Zillgith korrigiert die Architekten
Von der Zähringerstadt Oberkirch wollte am Montag keiner mehr offen sprechen – obwohl der Begriff im Siegerentwurf des Architektenwettbewerbs keine unbedeutende Rolle spielt. Denkmalpfleger Rudolf Hans Zillgith hatte zuvor die Darstellung des Würzburger Architekten verbessert.
Ein Charakteristikum der Oberkircher Hauptstraße erkennt Architekt Hartmut Holl in deren marktartiger Verbreiterung und dem s-förmig geschwungenen Lauf. Elemente, die nicht zufällig entstanden seien. »Der geschwungene Lauf ist Merkmal einer bewusst geplanten Anlage einer Zähringerstadt.« Bei der Umgestaltung der Innenstadt will er diese Elemente wieder deutlicher herausarbeiten. Die Jury fand Holls Entwurf so überzeugend, dass sie ihn einstimmig zum Sieger des Architektenwettbewerbs kürte. Den Begriff Zähringerstadt nahmen die Beteiligten bei der Vorstellung der Entwürfe dennoch nur noch verklausuliert in den Mund.
»Eine urbadische Stadt«
Anlass war eine Mail des Denkmalpflegers und BfO-Stadtrats Rudolf Hans Zillgith an den OB, Fachpreisrichter Fred Gresens und die Kollegen Fraktionssprecher. Zillgith stellt darin in einer zwei Din-A-4-Seiten umfassenden Abhandlung die Gründungsgeschichte der Stadt dar. Sein Fazit: »Oberkirch ist eine urbadische Stadt.«
Die Markgrafen von Baden waren quasi die Nachfolger der aus einem schwäbischen Adelsgeschlecht stammenden Zähringer. Sie hatten deren Markgrafentitel und Teile des Besitzes geerbt, nachdem die Zähringer-Herrscherlinie 1218 mit dem Tod von Herzog Berthold V. ausgestorben war.

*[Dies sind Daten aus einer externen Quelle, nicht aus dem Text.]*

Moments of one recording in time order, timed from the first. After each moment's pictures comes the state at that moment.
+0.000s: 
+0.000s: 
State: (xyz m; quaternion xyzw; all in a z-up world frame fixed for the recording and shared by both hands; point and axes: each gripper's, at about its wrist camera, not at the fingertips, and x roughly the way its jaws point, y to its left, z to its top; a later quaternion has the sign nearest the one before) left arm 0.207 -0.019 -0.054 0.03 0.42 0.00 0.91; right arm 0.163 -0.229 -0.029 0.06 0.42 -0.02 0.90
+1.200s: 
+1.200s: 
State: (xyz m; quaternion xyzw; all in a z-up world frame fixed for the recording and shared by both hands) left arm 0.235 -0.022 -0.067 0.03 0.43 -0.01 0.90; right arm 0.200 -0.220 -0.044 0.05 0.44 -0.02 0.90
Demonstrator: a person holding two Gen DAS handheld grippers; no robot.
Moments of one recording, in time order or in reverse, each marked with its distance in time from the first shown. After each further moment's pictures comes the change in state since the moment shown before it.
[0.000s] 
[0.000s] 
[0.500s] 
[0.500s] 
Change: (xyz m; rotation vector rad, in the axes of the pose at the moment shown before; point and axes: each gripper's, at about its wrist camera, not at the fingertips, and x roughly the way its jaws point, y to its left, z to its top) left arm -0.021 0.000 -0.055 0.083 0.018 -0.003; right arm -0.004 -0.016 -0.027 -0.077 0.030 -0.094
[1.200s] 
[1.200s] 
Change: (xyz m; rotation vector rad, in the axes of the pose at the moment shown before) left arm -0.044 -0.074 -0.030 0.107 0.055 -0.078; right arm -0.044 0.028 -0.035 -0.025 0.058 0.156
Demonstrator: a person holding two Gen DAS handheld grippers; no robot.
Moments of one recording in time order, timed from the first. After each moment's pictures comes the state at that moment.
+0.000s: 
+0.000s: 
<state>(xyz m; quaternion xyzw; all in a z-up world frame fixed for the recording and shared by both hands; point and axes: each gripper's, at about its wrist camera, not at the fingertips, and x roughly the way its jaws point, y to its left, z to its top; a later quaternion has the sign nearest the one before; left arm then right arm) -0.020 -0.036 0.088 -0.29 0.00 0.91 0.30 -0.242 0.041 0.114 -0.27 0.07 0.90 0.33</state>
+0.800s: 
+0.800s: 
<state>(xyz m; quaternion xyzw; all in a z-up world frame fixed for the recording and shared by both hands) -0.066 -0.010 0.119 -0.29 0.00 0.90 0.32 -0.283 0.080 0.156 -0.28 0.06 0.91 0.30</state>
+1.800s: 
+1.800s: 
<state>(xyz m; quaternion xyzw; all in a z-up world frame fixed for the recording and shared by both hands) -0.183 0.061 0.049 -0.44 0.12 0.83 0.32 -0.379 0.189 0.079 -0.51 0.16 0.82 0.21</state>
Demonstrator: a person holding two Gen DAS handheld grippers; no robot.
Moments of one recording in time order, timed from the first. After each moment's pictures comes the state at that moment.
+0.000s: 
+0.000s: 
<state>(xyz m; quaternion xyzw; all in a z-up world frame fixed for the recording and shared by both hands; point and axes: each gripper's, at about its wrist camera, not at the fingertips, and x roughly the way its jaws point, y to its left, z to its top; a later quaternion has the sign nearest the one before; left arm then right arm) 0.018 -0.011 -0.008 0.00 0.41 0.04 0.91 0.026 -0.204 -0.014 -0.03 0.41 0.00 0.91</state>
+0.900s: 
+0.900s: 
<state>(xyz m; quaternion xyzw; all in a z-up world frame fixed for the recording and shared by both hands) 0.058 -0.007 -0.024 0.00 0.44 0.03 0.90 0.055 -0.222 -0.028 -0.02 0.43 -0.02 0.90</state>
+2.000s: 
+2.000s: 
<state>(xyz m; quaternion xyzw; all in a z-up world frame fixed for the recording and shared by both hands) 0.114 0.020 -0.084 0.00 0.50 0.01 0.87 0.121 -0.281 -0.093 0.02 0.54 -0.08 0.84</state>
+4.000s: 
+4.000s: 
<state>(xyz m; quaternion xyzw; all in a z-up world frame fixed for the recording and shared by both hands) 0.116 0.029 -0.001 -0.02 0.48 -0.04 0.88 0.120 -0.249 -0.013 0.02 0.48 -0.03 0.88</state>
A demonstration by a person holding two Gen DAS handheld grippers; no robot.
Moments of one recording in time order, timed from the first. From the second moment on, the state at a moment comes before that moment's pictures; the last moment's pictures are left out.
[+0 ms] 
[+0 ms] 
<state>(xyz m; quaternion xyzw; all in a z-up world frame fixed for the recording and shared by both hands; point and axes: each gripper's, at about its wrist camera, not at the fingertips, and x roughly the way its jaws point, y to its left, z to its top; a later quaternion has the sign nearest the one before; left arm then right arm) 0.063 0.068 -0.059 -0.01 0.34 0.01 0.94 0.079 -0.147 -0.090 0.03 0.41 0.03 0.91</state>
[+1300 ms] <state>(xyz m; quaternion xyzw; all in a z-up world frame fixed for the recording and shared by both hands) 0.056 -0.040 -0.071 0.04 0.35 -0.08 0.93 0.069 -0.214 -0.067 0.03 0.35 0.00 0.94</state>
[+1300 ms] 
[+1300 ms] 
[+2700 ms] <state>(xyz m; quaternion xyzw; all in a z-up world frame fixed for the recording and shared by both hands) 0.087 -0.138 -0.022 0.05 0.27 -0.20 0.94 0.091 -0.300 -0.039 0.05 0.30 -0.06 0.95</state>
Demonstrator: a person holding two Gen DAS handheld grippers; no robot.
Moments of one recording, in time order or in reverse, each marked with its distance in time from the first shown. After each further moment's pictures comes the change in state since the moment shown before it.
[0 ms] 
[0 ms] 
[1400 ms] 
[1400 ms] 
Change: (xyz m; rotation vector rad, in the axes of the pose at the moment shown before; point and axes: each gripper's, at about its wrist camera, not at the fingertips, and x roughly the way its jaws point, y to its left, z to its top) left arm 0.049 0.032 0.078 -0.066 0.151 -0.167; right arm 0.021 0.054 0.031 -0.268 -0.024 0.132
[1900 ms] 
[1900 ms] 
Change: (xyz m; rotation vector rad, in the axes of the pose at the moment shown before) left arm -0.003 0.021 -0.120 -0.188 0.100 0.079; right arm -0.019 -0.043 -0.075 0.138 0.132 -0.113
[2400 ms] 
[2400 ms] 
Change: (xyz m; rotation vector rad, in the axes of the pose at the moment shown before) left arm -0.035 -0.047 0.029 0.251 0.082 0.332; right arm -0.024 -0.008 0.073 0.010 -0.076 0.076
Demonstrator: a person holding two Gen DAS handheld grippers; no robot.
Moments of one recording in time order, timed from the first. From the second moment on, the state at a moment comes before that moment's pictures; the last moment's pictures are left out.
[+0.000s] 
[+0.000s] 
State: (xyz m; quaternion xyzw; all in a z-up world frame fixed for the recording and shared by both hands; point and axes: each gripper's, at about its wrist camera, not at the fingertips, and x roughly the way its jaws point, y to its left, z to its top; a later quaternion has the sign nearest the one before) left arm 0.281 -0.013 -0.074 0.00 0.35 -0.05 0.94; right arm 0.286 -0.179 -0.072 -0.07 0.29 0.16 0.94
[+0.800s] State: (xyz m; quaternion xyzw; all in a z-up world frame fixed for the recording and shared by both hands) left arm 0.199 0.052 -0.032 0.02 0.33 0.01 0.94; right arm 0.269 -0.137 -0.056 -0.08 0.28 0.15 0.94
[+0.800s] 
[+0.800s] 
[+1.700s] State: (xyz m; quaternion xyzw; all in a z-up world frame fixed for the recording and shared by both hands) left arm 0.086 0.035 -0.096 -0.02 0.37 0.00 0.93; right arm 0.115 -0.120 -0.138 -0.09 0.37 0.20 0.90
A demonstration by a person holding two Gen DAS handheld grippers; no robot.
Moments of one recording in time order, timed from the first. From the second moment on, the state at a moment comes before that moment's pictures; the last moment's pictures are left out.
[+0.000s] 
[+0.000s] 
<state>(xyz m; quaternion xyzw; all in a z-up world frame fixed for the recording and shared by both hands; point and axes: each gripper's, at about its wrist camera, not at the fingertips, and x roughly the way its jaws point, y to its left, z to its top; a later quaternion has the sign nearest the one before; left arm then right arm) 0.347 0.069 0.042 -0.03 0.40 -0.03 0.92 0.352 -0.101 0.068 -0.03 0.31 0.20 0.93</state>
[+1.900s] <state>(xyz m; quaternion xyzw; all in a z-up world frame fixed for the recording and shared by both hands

Die Markgrafen von Baden hatten Oberkirch von 1246 bis 1286 an der heutigen Stelle in der Tallage wieder aufgebaut. Zuvor war die von den Zähringern erbaute Ansiedelung unterhalb der Schauenburg im Bereich des heutigen Leimen, Finkenweg und Hungerberg von den Grafen von Urach, ebenfalls Schwaben, zerstört worden. Die Herrschaft der Zähringer war da schon fast seit 30 Jahren Geschichte.
Dennoch übernahmen die Badener beim Wiederaufbau der Stadt einige typische Merkmale der Zähringer. Zillgith zählt dazu die breite Hauptstraße als Marktstraße, das überwiegende Raster im Grundriss und das Fehlen eines zentralen Platzes. Folgende Zähringer-Merkmale liegen in Oberkirch hingegen nicht vor: das Fehlen einer Stadtmauer, die Burg des Stadtherrn in der Stadt, die zentrale Wasserversorgung über einen Stadtbach in der Hauptachse.
Zillgiths Zweifel erkannten bei der Ausstellungseröffnung am Montag alle Beteiligten an. »Wir sind alle lernfähig«, sagte Fachpreisrichter Fred Gresens, der die preisgekrönten Entwürfe vorstellte. Oberkirch sei kein Klassiker für eine Zähringerstadt, sondern weise nur einige deren Elemente auf.